The tiny town of Mount Dora, Fla., boasts an estimated population of about 14,000 and is considered to be a part of the Orlando-Kissimmee Metropolitan Statistical Area. The town’s equally tiny weekly newspaper folded a dozen years ago after succumbing to competition from Orlando area dailies. Now those dailies are shrinking and smaller places like Mount Dora are practically devoid of professional news coverage. The piece quotes David Cohea of Mount Dora.

"After years without a strong local voice, our community does not know itself and has no idea of important local issues or how the area is changing … We are a nameless and faceless town defined only by neighborhoods … A few local blogs pick up commercial events that are relayed on Facebook, but aside from that, we only hear of murders and fires and hot-button controversies – the stuff of TV news."

Sound familiar?

Mount Dora is illustrative of so many of our communities, both large and small where what’s popular, exciting or sexy is the only thing that will earn coverage from today’s scaled-back journalism shops.

The simple fact is this: with the information channels at our disposal we, as local government communicators, have the capability to reach a broader audience in our communities than other mediums. We can reach a broader audience than most local newspapers and television stations (in most markets) did as recently as 25 years ago.
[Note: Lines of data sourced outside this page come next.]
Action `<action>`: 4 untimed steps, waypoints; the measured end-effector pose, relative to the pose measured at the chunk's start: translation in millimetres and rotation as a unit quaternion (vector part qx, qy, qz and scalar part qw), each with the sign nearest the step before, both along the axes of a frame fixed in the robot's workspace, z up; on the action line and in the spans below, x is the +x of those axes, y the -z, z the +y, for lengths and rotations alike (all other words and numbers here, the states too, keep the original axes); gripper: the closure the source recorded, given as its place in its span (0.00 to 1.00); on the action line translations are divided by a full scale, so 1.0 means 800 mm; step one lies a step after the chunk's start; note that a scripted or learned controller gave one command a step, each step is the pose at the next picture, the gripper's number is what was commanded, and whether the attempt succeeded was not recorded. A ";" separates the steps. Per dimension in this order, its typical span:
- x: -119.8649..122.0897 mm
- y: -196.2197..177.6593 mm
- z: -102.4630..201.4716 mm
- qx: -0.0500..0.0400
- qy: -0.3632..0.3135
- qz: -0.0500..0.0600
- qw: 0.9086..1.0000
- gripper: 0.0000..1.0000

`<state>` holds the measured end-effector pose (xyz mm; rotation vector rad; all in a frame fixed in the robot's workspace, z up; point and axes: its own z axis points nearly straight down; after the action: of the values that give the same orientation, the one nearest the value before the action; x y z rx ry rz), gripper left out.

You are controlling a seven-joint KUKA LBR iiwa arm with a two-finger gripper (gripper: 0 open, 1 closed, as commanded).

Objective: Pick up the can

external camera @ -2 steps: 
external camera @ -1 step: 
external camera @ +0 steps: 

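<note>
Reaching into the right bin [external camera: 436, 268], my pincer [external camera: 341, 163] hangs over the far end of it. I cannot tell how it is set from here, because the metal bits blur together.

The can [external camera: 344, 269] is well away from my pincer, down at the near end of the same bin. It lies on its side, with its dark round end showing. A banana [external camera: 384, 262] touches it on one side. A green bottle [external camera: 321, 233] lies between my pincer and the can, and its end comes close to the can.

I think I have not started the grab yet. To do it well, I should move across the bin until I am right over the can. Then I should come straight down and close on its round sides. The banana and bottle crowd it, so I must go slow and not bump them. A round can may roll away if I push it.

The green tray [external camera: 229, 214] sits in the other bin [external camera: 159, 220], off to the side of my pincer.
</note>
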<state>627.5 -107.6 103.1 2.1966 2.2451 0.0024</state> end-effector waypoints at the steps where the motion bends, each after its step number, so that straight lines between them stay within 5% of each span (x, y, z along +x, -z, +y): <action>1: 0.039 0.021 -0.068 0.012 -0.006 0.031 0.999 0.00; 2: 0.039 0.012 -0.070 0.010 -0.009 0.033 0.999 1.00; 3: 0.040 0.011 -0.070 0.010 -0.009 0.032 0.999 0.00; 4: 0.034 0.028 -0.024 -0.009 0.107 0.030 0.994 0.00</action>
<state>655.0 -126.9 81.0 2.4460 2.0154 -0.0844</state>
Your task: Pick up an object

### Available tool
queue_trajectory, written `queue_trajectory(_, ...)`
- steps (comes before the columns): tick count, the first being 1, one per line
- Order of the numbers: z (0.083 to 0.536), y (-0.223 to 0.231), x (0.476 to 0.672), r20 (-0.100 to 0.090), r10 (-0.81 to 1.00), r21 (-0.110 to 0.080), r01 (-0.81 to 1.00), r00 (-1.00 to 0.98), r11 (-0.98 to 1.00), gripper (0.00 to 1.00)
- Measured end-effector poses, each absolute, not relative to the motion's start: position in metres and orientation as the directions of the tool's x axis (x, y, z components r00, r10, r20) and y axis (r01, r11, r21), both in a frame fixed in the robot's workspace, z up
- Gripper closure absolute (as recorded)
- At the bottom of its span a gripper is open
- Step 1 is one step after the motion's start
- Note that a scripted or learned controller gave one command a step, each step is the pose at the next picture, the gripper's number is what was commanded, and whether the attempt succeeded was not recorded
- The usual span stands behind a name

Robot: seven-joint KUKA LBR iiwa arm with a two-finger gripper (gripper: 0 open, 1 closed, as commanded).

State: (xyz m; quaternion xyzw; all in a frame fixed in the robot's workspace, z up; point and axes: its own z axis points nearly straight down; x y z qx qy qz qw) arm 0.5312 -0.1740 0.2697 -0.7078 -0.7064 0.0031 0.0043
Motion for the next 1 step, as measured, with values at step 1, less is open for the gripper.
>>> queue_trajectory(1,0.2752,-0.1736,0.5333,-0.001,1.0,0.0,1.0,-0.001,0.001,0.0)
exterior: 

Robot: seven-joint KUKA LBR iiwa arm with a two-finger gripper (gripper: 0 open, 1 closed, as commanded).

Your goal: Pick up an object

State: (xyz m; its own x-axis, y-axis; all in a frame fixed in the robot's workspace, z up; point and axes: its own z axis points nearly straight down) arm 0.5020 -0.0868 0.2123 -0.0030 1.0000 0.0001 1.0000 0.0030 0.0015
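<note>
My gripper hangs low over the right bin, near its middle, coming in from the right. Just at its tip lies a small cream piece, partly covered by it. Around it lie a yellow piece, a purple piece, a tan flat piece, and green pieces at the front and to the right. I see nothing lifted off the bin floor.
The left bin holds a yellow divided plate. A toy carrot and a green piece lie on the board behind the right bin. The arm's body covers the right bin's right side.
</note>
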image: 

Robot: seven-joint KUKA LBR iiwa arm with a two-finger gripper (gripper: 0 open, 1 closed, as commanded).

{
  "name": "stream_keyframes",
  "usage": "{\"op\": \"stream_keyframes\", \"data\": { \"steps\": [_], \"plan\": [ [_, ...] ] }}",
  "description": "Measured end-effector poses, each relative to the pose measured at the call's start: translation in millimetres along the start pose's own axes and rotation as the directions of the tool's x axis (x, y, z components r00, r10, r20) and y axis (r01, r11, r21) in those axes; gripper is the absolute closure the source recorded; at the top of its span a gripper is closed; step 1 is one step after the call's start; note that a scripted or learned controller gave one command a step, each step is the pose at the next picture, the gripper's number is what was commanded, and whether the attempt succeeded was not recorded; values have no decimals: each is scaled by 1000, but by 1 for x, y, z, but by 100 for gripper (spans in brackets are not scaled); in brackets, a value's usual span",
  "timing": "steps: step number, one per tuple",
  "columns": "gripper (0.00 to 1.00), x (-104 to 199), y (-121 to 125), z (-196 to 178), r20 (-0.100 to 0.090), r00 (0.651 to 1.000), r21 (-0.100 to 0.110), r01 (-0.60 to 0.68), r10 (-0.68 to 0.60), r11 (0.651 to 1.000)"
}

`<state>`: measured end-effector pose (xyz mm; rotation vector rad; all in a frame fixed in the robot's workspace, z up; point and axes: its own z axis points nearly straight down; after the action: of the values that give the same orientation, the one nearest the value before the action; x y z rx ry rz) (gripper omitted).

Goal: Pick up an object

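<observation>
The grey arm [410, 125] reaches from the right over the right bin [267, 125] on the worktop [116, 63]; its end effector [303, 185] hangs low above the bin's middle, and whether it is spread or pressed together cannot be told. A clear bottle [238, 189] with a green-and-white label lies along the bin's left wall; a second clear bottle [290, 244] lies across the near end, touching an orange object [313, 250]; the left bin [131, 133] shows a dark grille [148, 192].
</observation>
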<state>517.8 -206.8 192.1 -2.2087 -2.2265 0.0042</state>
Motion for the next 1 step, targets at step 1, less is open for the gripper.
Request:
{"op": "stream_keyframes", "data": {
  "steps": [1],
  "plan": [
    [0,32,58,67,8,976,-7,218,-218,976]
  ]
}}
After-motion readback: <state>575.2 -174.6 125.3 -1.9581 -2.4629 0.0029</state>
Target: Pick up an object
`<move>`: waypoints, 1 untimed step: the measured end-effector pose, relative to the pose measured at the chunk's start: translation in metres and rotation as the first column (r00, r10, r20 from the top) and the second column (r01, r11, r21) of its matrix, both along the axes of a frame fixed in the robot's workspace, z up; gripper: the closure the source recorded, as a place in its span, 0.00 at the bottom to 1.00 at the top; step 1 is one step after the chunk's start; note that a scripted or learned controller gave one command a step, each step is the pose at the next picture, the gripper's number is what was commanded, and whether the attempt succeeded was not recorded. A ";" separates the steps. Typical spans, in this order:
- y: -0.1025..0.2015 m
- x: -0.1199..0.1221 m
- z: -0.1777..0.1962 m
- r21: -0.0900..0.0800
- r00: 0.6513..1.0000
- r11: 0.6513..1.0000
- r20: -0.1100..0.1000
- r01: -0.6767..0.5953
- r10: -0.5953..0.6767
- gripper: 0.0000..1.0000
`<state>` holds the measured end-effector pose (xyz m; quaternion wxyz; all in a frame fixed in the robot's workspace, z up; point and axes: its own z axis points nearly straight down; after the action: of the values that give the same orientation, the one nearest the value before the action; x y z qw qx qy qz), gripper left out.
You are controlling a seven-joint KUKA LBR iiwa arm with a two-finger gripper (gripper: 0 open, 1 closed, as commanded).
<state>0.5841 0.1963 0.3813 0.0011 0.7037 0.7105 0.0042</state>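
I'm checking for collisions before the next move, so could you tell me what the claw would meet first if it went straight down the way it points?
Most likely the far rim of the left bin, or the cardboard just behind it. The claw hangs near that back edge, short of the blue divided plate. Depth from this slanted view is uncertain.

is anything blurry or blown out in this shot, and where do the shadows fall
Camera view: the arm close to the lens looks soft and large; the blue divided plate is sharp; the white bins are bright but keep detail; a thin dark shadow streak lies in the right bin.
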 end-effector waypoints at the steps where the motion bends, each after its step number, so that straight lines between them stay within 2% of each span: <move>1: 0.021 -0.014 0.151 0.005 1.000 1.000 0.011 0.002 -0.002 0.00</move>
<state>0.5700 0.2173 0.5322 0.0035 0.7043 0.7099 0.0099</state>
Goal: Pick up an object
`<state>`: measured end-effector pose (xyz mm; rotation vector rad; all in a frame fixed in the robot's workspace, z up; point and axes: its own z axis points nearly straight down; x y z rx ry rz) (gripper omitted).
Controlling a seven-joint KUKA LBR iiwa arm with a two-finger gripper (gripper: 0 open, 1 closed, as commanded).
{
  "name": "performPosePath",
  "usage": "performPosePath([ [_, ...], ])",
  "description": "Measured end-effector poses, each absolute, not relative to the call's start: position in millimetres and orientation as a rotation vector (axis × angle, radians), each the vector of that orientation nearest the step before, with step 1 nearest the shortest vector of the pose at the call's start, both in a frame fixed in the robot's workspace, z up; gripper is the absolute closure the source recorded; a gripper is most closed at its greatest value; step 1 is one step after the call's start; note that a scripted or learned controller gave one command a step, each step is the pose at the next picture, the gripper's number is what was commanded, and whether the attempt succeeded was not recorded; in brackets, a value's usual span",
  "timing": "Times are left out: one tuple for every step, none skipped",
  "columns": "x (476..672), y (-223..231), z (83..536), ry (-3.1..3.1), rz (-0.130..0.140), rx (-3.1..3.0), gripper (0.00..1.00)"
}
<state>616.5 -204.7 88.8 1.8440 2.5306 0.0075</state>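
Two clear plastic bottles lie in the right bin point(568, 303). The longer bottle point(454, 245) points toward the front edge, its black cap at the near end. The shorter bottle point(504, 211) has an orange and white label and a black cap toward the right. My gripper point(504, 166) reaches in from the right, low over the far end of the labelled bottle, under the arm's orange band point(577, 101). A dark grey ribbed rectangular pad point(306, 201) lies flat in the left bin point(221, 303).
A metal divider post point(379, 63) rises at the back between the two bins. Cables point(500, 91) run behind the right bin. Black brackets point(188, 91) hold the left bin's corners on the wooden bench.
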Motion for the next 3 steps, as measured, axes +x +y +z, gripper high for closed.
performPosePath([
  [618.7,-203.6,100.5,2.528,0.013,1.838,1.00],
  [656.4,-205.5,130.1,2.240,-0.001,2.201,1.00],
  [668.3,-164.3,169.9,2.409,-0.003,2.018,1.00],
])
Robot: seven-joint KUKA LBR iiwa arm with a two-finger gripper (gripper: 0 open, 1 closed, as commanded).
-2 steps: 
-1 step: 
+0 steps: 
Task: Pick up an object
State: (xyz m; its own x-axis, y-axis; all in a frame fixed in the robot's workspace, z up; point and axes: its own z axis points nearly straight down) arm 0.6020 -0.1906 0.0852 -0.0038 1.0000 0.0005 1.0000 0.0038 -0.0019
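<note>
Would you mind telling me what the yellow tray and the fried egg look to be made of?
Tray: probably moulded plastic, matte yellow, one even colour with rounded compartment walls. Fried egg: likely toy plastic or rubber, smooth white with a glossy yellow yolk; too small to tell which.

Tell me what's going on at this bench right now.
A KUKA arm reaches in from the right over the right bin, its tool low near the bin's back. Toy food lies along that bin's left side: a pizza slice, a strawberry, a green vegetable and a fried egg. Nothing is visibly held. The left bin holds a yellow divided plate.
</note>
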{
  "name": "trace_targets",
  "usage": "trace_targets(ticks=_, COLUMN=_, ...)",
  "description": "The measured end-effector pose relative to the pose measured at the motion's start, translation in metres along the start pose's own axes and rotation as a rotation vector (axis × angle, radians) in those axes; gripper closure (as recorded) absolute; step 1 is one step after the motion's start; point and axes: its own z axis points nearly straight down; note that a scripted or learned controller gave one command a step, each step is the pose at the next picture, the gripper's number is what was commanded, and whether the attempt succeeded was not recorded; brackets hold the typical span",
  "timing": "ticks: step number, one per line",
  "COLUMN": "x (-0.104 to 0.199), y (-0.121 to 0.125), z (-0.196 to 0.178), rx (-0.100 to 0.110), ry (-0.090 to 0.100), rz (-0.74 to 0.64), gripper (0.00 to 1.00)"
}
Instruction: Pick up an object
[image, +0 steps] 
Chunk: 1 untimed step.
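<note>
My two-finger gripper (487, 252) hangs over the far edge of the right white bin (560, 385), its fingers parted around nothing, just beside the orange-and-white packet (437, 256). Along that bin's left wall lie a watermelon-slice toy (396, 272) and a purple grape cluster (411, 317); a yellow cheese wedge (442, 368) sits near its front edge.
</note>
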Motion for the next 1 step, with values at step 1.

As such, by default, does it not then become our responsibility to convey as much news and information about our jurisdictions as we are able?

Of course, it’s not that simple.

For many of us there is only so much we are able to publicize, usually limited to activities, services and events that are directly tied to or sponsored by the City or County organization. Some operate with a bit more latitude, working with Chambers of Commerce and EDCs to help promote local businesses and incite economic development. Others among us are wide open to publicizing anything that happens within their borders.

If you agree to the thesis that the demise of local newspapers is one of the lynchpins in the degradation of public discourse and news dispersal, do you also agree that it is incumbent upon local governments to do something about it? Is it up to us to tell the story of our individual communities?

There’s nothing about this that isn’t tricky since our channels can be accurately defined by the scary-sounding term “state-run media.” Still, the quality of content is the litmus test and there is a distinct difference between marketing and propaganda. So long as we’re imparting factual information and not trying to sway public opinion, does that authorize us to proceed?

This may be one of the most important discussions we undertake in 2020. I encourage you to comment on this blog where it appears at the 3CMA Facebook page.

  1. Is it up to us to help fill the news void?
  2. Philosophically, how do you package and disperse your news to your community?
  3. Do you stick strictly to City/County-affiliated activities, services and events or do you allow wider coverage of local happenings?
  4. Should those of us that limit our broadcast and publication to City/County-related only consider expanding that policy and under what guidelines should that happen?
  5. Perhaps most importantly, if you disagree with this thesis, please say so and why.

May we all develop acute professional vision in 2020.